The film is based on a comic book by the Scottish writer Mark Millar and is directed by Matthew Vaughn who came out of the Lock, Stock stable of British film-making. It's written by Vaughn and screenwriter Jane Goldman – who should be famous for her 2007 film fantasy Stardust, but who can't ever shake off being the wife of Jonathan Ross.

The previews say it's funny, exhilarating and set to become a huge hit – but the film has also taken some flak because of the extreme youth of the female protagonist. In fact, Hollywood refused to fund the film for that reason and Vaughn had to raise the money himself. But the real controversy here is not the youth but the gender.

Now – I really don't want to rain on the well-written, feisty, British parade that is Kick-Ass – but I do just want to point out that although women may be men's equals in many ways and although they may be just as proficient with machines as men are and although they may be as foul-mouthed as it comes – the one thing women are not is violent.
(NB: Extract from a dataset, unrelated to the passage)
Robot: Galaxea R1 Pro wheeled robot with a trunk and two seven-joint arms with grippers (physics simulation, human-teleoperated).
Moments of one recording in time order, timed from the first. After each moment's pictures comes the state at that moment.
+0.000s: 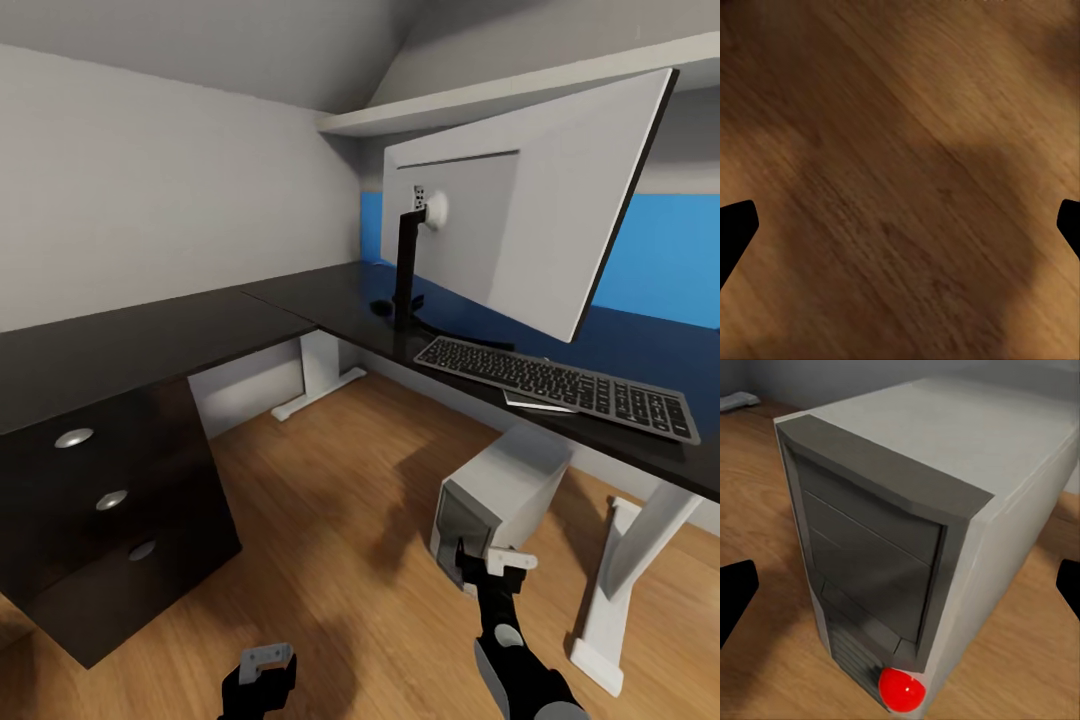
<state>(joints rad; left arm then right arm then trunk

Jane Goldman says: "We just really wanted Hit-Girl to be a character who, in a sense, simply happens to be an 11-year-old girl, in the same way that Ripley in Alien could have been a guy but the part happened to be played by Sigourney Weaver."

Because making the character female is what gives it a twist, she might have added. It has no bearing on reality. It makes no comment about the state of feminism or the role of women in today's society. And making her a slim little teen is just a way of exaggerating the joke – because women really don't go around murdering people. They don't even hit other people very often. So why do we enjoy the fantasy of women stepping out of character like this? Because we think they should?

You could certainly say that if it's pay-back day for women, then there's a hell of a lot of paying back they might justifiably do. Or perhaps it eases our conscience about male violence. Perhaps it's a kind of violence free-lunch. We get the violence without the serious threat of it ever coming true. I mean, that's why we went to see Thelma and Louise and Linda Hamilton in The Terminator and Basic Instinct and all those films – for the simple reason that it's sexy and subversive to switch the gender roles.

And yes – I know – we've just heard that the Moscow suicide bombers were women. But believe me, they are a truly extraordinary exception. In this country only 5 to 15 per cent of violent crimes against the person are committed by women. That's a tiny proportion.